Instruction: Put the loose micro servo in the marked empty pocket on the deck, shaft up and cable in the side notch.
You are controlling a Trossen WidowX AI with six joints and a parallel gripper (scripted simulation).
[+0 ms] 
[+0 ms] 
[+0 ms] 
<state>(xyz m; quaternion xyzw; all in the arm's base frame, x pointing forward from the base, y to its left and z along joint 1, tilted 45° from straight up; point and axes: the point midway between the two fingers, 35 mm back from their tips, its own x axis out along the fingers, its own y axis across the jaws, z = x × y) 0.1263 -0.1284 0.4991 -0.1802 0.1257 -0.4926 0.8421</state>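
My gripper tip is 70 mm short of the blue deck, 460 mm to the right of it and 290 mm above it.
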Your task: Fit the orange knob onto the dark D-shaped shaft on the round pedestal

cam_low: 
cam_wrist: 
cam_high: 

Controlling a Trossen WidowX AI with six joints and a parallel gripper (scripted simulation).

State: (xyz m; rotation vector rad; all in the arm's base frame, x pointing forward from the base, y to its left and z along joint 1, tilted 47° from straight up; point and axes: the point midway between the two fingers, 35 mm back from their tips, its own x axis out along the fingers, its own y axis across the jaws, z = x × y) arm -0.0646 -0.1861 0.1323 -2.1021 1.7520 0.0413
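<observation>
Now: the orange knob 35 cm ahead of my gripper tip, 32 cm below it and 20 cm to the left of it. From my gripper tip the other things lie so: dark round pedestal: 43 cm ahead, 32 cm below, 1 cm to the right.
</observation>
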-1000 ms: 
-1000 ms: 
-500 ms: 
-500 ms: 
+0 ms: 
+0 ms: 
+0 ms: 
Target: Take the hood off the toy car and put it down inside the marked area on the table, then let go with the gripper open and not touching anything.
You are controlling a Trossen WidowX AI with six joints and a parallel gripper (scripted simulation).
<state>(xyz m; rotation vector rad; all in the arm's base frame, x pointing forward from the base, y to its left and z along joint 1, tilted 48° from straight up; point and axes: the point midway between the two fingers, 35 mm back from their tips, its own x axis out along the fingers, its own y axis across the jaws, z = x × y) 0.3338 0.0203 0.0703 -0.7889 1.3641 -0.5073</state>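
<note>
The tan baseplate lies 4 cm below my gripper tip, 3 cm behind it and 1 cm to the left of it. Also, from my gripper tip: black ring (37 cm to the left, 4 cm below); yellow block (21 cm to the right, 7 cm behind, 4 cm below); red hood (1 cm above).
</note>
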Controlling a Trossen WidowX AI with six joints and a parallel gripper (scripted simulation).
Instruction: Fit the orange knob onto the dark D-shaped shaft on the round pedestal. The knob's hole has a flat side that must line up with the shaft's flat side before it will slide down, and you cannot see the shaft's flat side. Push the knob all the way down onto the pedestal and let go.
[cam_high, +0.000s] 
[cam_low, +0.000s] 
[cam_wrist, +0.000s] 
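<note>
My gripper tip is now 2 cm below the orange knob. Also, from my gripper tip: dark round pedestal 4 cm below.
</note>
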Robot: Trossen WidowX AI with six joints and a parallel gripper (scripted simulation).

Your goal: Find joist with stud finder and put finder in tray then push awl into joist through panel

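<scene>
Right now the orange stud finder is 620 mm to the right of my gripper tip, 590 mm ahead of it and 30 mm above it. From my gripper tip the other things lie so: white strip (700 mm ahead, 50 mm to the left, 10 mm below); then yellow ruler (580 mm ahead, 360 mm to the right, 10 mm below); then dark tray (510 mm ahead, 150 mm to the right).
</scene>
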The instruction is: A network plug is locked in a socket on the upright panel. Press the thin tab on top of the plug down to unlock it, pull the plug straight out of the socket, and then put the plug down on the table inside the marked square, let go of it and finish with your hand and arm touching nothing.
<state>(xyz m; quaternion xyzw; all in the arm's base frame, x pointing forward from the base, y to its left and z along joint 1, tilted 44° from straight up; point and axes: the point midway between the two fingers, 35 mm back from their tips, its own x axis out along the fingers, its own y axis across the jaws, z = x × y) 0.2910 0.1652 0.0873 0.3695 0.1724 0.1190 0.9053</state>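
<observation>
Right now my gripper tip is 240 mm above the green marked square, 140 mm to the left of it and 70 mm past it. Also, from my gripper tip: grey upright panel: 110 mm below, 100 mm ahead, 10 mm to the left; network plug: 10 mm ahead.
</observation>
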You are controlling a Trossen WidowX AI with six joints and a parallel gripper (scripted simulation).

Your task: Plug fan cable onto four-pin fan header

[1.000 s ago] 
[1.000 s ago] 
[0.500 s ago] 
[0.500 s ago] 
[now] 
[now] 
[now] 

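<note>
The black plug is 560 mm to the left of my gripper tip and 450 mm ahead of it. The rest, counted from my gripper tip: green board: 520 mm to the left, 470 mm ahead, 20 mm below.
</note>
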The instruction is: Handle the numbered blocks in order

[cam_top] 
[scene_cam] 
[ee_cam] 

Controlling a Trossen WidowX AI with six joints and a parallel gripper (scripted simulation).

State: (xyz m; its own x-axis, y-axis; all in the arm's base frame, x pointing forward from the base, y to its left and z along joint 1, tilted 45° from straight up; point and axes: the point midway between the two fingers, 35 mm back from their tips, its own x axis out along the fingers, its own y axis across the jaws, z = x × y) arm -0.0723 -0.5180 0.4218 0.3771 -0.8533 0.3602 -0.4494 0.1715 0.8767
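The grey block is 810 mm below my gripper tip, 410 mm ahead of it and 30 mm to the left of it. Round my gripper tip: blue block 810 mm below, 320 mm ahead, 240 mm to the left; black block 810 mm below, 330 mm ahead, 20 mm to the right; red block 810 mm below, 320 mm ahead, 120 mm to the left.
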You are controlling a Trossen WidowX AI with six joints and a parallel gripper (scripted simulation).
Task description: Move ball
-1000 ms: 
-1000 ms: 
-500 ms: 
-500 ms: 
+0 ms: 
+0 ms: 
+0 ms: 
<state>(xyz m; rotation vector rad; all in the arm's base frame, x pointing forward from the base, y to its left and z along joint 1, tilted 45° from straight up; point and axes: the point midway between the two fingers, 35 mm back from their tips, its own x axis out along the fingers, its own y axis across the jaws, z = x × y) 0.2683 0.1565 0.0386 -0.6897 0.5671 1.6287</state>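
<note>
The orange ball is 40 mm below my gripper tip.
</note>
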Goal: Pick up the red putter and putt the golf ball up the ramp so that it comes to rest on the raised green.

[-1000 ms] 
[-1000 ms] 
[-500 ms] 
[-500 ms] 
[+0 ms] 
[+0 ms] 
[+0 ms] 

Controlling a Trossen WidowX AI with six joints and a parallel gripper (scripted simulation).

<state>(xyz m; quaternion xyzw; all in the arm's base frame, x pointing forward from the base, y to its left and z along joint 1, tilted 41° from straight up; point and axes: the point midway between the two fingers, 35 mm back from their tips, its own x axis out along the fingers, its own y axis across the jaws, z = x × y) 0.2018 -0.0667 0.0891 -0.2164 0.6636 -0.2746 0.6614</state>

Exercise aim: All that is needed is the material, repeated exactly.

Answer box:
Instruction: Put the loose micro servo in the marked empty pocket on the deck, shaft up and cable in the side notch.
You are controlling a Trossen WidowX AI with six joints and a parallel gripper (scripted simulation).
[+0 ms] 
[+0 ms] 
[+0 ms] 
<state>(xyz m; quaternion xyzw; all in the arm's base frame, x pointing forward from the base, y to its left and z along joint 1, tilted 45° from straight up; point and axes: the point midway between the two fingers, 35 mm back from their tips, its own x axis out along the fingers, its own y axis across the jaws, z = x × y) 0.1263 -0.1284 0.4991 -0.1802 0.1257 -0.4926 0.8421</state>
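My gripper tip is 70 mm short of the blue deck, 460 mm to the right of it and 290 mm above it.
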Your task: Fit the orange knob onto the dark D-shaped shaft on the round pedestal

cam_low: 
cam_wrist: 
cam_high: 

Controlling a Trossen WidowX AI with six joints and a parallel gripper (scripted simulation).

State: (xyz m; rotation vector rad; all in the arm's base frame, x pointing forward from the base, y to its left and z along joint 1, tilted 47° from straight up; point and axes: the point midway between the two fingers, 35 mm back from their tips, its own x axis out along the fingers, its own y axis across the jaws, z = x × y) arm -0.0646 -0.1861 0.1323 -2.1021 1.7520 0.0413
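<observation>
Now: the orange knob 35 cm ahead of my gripper tip, 32 cm below it and 20 cm to the left of it. From my gripper tip the other things lie so: dark round pedestal: 43 cm ahead, 32 cm below, 1 cm to the right.
</observation>
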-1000 ms: 
-1000 ms: 
-500 ms: 
-500 ms: 
+0 ms: 
+0 ms: 
+0 ms: 
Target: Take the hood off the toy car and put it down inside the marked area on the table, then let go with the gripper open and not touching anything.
You are controlling a Trossen WidowX AI with six joints and a parallel gripper (scripted simulation).
<state>(xyz m; rotation vector rad; all in the arm's base frame, x pointing forward from the base, y to its left and z along joint 1, tilted 48° from straight up; point and axes: the point midway between the two fingers, 35 mm back from their tips, its own x axis out along the fingers, its own y axis across the jaws, z = x × y) 0.3338 0.0203 0.0703 -0.7889 1.3641 -0.5073</state>
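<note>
The tan baseplate lies 4 cm below my gripper tip, 3 cm behind it and 1 cm to the left of it. Also, from my gripper tip: black ring (37 cm to the left, 4 cm below); yellow block (21 cm to the right, 7 cm behind, 4 cm below); red hood (1 cm above).
</note>
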Controlling a Trossen WidowX AI with six joints and a parallel gripper (scripted simulation).
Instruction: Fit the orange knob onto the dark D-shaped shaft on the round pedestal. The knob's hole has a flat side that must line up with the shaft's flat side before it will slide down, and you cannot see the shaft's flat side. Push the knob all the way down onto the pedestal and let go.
[cam_high, +0.000s] 
[cam_low, +0.000s] 
[cam_wrist, +0.000s] 
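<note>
My gripper tip is now 2 cm below the orange knob. Also, from my gripper tip: dark round pedestal 4 cm below.
</note>
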Robot: Trossen WidowX AI with six joints and a parallel gripper (scripted simulation).

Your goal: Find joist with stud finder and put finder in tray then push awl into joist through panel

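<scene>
Right now the orange stud finder is 620 mm to the right of my gripper tip, 590 mm ahead of it and 30 mm above it. From my gripper tip the other things lie so: white strip (700 mm ahead, 50 mm to the left, 10 mm below); then yellow ruler (580 mm ahead, 360 mm to the right, 10 mm below); then dark tray (510 mm ahead, 150 mm to the right).
</scene>
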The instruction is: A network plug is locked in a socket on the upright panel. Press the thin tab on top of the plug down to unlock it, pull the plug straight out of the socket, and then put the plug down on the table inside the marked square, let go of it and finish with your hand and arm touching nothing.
<state>(xyz m; quaternion xyzw; all in the arm's base frame, x pointing forward from the base, y to its left and z along joint 1, tilted 44° from straight up; point and axes: the point midway between the two fingers, 35 mm back from their tips, its own x axis out along the fingers, its own y axis across the jaws, z = x × y) 0.2910 0.1652 0.0873 0.3695 0.1724 0.1190 0.9053</state>
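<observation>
Right now my gripper tip is 240 mm above the green marked square, 140 mm to the left of it and 70 mm past it. Also, from my gripper tip: grey upright panel: 110 mm below, 100 mm ahead, 10 mm to the left; network plug: 10 mm ahead.
</observation>
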You are controlling a Trossen WidowX AI with six joints and a parallel gripper (scripted simulation).

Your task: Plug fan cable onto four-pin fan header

[1.000 s ago] 
[1.000 s ago] 
[0.500 s ago] 
[0.500 s ago] 
[now] 
[now] 
[now] 

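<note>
The black plug is 560 mm to the left of my gripper tip and 450 mm ahead of it. The rest, counted from my gripper tip: green board: 520 mm to the left, 470 mm ahead, 20 mm below.
</note>
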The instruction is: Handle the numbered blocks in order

[cam_top] 
[scene_cam] 
[ee_cam] 

Controlling a Trossen WidowX AI with six joints and a parallel gripper (scripted simulation).

State: (xyz m; its own x-axis, y-axis; all in the arm's base frame, x pointing forward from the base, y to its left and z along joint 1, tilted 45° from straight up; point and axes: the point midway between the two fingers, 35 mm back from their tips, its own x axis out along the fingers, its own y axis across the jaws, z = x × y) arm -0.0723 -0.5180 0.4218 0.3771 -0.8533 0.3602 -0.4494 0.1715 0.8767
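The grey block is 810 mm below my gripper tip, 410 mm ahead of it and 30 mm to the left of it. Round my gripper tip: blue block 810 mm below, 320 mm ahead, 240 mm to the left; black block 810 mm below, 330 mm ahead, 20 mm to the right; red block 810 mm below, 320 mm ahead, 120 mm to the left.
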You are controlling a Trossen WidowX AI with six joints and a parallel gripper (scripted simulation).
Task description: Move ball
-1000 ms: 
-1000 ms: 
-500 ms: 
-500 ms: 
+0 ms: 
+0 ms: 
+0 ms: 
<state>(xyz m; rotation vector rad; all in the arm's base frame, x pointing forward from the base, y to its left and z along joint 1, tilted 45° from straight up; point and axes: the point midway between the two fingers, 35 mm back from their tips, its own x axis out along the fingers, its own y axis across the jaws, z = x × y) 0.2683 0.1565 0.0386 -0.6897 0.5671 1.6287</state>
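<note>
The orange ball is 40 mm below my gripper tip.
</note>
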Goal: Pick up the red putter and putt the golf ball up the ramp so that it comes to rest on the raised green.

[-1000 ms] 
[-1000 ms] 
[-500 ms] 
[-500 ms] 
[+0 ms] 
[+0 ms] 
[+0 ms] 

Controlling a Trossen WidowX AI with six joints and a parallel gripper (scripted simulation).

<state>(xyz m; quaternion xyzw; all in the arm's base frame, x pointing forward from the base, y to its left and z along joint 1, tilted 41° from straight up; point and axes: the point midway between the two fingers, 35 mm back from their tips, its own x axis out along the fingers, its own y axis across the jaws, z = x × y) 0.2018 -0.0667 0.0891 -0.2164 0.6636 -0.2746 0.6614</state>

The response to the exercise is now complete.